# What needs to be done:
Reproduce the following entries exactly, leaving nothing out.

# Dataset extract:

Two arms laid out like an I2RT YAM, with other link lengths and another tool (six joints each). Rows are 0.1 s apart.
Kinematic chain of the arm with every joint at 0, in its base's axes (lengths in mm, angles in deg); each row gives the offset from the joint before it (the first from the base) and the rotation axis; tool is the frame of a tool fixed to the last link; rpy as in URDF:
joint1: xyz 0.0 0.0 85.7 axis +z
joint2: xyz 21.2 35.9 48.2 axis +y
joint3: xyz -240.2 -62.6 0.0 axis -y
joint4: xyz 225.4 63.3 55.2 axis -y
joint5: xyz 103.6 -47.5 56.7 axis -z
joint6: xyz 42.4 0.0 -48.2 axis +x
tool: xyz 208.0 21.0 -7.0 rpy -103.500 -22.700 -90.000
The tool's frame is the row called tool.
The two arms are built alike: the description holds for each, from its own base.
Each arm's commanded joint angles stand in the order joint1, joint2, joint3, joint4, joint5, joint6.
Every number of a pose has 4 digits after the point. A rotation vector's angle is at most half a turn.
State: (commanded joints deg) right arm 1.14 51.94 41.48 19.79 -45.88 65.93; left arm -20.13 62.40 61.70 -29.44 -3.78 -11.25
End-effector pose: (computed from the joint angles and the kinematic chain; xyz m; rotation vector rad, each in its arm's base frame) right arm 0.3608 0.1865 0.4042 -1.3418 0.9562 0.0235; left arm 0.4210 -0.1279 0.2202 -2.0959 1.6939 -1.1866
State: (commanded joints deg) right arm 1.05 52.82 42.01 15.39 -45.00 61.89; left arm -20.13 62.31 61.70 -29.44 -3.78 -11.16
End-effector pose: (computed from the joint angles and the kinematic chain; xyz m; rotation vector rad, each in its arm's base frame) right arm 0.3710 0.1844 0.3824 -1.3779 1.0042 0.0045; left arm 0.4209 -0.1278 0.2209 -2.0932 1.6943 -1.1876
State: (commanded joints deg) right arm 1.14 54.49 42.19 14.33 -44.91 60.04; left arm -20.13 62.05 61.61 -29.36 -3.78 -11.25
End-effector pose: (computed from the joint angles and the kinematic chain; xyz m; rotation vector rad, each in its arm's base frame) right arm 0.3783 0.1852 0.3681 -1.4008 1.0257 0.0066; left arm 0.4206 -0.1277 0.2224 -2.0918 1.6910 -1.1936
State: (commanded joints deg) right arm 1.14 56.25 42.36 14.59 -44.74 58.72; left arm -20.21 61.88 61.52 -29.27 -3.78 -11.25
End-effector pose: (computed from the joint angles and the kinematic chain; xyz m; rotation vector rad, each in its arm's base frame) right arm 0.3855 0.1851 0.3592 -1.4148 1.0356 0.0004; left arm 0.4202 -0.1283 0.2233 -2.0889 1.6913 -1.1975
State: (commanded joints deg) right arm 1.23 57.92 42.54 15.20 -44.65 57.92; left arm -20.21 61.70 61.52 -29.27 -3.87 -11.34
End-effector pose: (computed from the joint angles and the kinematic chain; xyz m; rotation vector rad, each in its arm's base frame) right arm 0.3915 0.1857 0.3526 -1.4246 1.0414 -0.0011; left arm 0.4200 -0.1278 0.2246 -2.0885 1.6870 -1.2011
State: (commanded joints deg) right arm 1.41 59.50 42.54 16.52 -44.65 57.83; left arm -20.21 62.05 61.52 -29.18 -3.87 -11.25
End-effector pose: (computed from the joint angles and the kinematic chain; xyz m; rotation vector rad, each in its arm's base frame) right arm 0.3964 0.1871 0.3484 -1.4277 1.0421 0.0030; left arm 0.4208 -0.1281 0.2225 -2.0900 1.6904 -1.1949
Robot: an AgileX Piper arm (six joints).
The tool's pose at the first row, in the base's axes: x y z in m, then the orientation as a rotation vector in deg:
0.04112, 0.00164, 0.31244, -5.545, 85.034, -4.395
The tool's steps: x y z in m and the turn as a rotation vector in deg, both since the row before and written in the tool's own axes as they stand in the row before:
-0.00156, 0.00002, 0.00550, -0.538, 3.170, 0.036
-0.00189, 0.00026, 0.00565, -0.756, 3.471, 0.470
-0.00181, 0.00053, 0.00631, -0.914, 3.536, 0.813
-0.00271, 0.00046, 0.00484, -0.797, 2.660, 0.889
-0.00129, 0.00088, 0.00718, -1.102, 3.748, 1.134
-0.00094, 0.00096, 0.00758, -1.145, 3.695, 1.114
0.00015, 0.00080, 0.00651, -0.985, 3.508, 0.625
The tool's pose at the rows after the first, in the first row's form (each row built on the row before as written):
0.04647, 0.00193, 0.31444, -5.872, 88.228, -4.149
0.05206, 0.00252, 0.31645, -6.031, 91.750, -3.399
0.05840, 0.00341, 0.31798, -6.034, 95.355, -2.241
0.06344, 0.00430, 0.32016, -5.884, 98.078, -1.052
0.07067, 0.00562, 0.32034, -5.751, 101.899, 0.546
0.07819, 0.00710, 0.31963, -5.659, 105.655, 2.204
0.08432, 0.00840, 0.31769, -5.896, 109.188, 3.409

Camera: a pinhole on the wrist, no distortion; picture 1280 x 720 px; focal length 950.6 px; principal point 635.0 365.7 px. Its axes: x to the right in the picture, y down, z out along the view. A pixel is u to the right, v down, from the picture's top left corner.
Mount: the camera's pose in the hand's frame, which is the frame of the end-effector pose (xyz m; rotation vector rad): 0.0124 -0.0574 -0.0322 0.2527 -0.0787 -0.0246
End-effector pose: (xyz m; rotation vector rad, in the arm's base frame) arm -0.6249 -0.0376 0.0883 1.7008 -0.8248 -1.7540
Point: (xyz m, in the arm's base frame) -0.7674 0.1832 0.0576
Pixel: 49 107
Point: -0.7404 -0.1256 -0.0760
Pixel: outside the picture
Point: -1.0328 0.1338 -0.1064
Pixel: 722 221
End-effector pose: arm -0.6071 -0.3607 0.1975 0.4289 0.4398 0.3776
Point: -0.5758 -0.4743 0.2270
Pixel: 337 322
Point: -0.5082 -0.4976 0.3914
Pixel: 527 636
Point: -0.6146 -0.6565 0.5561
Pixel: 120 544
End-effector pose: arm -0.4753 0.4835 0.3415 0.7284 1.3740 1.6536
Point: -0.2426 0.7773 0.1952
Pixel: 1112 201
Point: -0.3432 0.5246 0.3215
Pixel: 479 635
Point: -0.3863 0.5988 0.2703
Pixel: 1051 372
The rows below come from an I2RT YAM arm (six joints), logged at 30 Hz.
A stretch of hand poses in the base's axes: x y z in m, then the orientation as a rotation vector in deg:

# Answer box:
Two arms laid out like an I2RT YAM, with other link lengths and another tool (six joints each). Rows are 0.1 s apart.
Kinematic chain of the arm with every joint at 0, in its base's axes (lengths in mm, angles in deg); each row gives the offset from the joint before it (the first from the base) and the rotation axis; tool is the frame of a tool fixed to the last link; rpy as in URDF:
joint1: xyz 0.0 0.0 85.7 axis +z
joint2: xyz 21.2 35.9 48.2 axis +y
joint3: xyz -240.2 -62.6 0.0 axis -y
joint4: xyz 225.4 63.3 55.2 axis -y
joint5: xyz 103.6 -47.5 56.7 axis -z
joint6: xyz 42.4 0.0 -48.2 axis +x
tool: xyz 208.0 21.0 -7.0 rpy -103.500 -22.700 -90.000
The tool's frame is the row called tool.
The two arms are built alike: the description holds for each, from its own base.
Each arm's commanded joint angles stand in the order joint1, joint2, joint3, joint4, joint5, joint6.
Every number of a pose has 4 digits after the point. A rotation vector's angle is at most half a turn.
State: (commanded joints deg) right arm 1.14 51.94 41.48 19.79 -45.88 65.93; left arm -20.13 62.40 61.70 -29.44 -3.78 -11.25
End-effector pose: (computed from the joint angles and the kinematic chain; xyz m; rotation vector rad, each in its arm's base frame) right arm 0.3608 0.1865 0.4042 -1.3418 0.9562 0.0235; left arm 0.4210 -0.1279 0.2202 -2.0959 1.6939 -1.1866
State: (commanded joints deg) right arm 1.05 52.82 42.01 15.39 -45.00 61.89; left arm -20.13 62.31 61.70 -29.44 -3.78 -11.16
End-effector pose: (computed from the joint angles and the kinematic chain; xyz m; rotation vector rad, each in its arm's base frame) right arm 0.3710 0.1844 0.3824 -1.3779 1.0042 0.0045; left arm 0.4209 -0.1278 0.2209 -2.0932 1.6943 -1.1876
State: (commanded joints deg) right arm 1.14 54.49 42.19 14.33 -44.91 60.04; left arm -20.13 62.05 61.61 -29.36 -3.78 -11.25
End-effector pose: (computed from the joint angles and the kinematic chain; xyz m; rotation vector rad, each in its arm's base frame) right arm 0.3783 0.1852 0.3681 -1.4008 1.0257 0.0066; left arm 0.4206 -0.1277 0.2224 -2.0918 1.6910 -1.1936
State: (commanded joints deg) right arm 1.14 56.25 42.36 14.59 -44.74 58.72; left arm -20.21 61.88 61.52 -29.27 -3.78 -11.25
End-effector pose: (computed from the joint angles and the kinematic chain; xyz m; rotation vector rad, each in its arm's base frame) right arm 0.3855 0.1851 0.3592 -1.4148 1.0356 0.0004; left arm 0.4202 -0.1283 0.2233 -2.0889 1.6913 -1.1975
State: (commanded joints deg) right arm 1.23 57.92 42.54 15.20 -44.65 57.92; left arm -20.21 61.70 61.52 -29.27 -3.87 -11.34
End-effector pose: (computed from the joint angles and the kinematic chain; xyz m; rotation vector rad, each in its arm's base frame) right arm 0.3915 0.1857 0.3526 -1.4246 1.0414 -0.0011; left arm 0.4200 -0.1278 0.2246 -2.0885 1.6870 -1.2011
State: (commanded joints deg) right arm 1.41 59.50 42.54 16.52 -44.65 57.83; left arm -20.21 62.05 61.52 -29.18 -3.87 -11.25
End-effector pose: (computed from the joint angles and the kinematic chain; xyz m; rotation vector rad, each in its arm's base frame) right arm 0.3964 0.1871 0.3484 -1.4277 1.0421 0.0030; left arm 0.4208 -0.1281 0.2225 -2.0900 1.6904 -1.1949
Robot: an AgileX Piper arm (six joints).
The tool's pose at the first row, in the base's axes: x y z in m, then the orientation as a rotation vector in deg:
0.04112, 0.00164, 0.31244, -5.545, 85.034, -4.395
The tool's steps: x y z in m and the turn as a rotation vector in deg, both since the row before and written in the tool's own axes as they stand in the row before:
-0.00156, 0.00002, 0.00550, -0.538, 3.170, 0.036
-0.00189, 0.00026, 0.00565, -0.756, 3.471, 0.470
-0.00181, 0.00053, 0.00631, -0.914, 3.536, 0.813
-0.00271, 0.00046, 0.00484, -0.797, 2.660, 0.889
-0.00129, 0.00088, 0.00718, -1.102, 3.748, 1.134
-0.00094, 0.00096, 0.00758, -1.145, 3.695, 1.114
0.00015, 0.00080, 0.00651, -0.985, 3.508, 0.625
The tool's pose at the rows after the first, in the first row's form (each row built on the row before as written):
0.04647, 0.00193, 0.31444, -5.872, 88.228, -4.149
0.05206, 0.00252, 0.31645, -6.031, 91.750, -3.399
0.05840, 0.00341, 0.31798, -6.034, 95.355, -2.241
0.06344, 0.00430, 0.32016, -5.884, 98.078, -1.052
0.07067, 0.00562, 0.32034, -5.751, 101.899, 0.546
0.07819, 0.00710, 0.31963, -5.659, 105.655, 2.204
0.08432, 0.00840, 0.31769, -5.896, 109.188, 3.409

Camera: a pinhole on the wrist, no distortion; picture 1280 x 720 px; focal length 950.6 px; principal point 635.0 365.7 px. Its axes: x to the right in the picture, y down, z out along the view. A pixel is u to the right, v down, from the picture's top left corner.
Mount: the camera's pose in the hand's frame, which is the frame of the end-effector pose (xyz m; rotation vector rad): 0.0124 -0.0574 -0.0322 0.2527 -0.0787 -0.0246
End-effector pose: (xyz m; rotation vector rad, in the arm's base frame) arm -0.6249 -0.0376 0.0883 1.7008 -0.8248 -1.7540
Point: (xyz m, in the arm's base frame) -0.7674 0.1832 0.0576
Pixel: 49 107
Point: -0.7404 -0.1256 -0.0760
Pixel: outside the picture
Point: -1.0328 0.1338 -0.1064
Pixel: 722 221
End-effector pose: arm -0.6071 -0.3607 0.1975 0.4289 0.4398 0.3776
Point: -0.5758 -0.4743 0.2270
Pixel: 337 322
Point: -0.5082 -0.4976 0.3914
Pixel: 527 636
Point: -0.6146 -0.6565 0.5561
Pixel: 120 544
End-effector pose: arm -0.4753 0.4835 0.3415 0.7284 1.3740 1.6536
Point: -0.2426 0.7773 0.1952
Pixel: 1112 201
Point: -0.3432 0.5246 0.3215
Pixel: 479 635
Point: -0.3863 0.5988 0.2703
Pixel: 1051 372
The rows below come from an I2RT YAM arm (six joints), logged at 30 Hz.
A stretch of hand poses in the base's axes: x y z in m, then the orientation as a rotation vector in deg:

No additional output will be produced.